Richard Harang
Sophos
Estimating uncertainty for binary classifiers (pdf, video)
In practical applications of binary classification, knowing the uncertainty of the prediction can be almost as important as knowing the most likely prediction. In the case of responses given in a 0-1 range, the distance from one extreme or the other is often taken as a proxy for the certainty (or uncertainty) of the classification. While for the specific case of the binary cross-entropy loss under rarely-obtained conditions this estimate of uncertainty is correct in the narrowly defined sense that it asymptotically attains the posterior conditional probability of the label being in the ‘positive’ class, the general approach of using the output score of the classifier does not typically yield a faithful estimate of uncertainty in the above sense. Furthermore, in the finite-data case, and especially with complex modern classifiers that apply complex transformation, partitions, or both to the input space, the score itself is subject to a significant degree of uncertainty that is frequently difficult to characterize precisely. Thus, even if we accept the score as a proxy for uncertainty, we may be uncertain about how accurate this measurement of uncertainty is!
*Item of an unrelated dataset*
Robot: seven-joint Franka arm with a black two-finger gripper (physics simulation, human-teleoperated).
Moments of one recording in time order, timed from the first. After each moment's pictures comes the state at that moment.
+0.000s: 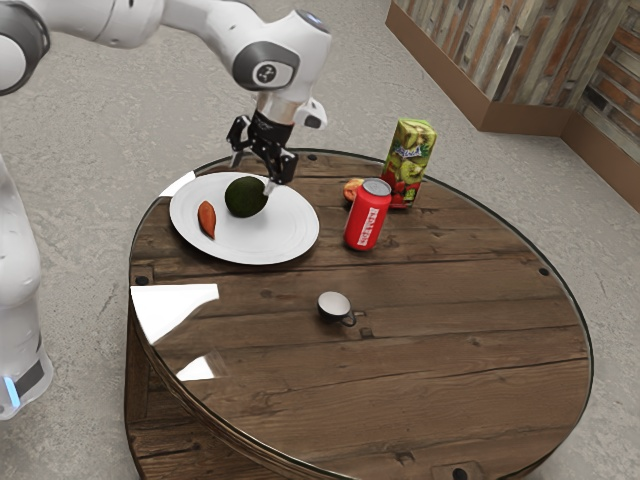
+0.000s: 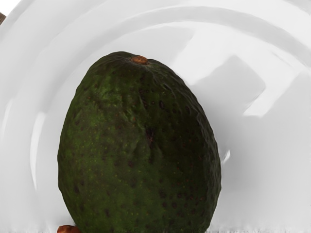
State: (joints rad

In simpler classifiers, direct estimation of this uncertainty can be performed by examining the support of a test point within the training data. However in many areas of security data science, the size of the input space to classifiers can be quite large and so the curse of dimensionality can make it difficult to identify the support of an example within the training data. Even when this difficulty can be overcome, the complex relationships between these inputs that most modern classifiers can learn and exploit to obtain their high performance means that areas of high or low support in the input space may not be so well (or poorly) supported within the transformed space within which the classifier is effectively making its prediction. Variational methods have been proposed to estimate uncertainty in deep neural networks regularized via dropout, however this comes at a significant computational cost. Finally, multi-half-space classifiers for deep neural networks have been proposed that attempt to learn the density of the training data as represented by the final layer of the network; while this approach incurs a relatively modest computational burden, we find empirically that the better a given network does at separating the data in the final pre-classification layer, the worse this method performs at estimating the training data’s distribution.
In this talk, we examine this problem from the perspective of Bayesian approximation, and show how using deep neural networks as approximating functions for parameters of a hierarchical Bayesian model can lead to uncertainty estimates for models that are robust, do not fail when the model is “too good”, require comparatively little additional computation to obtain, and can in most cases be directly converted into a maximum a posteriori estimate ‘score’ for the network.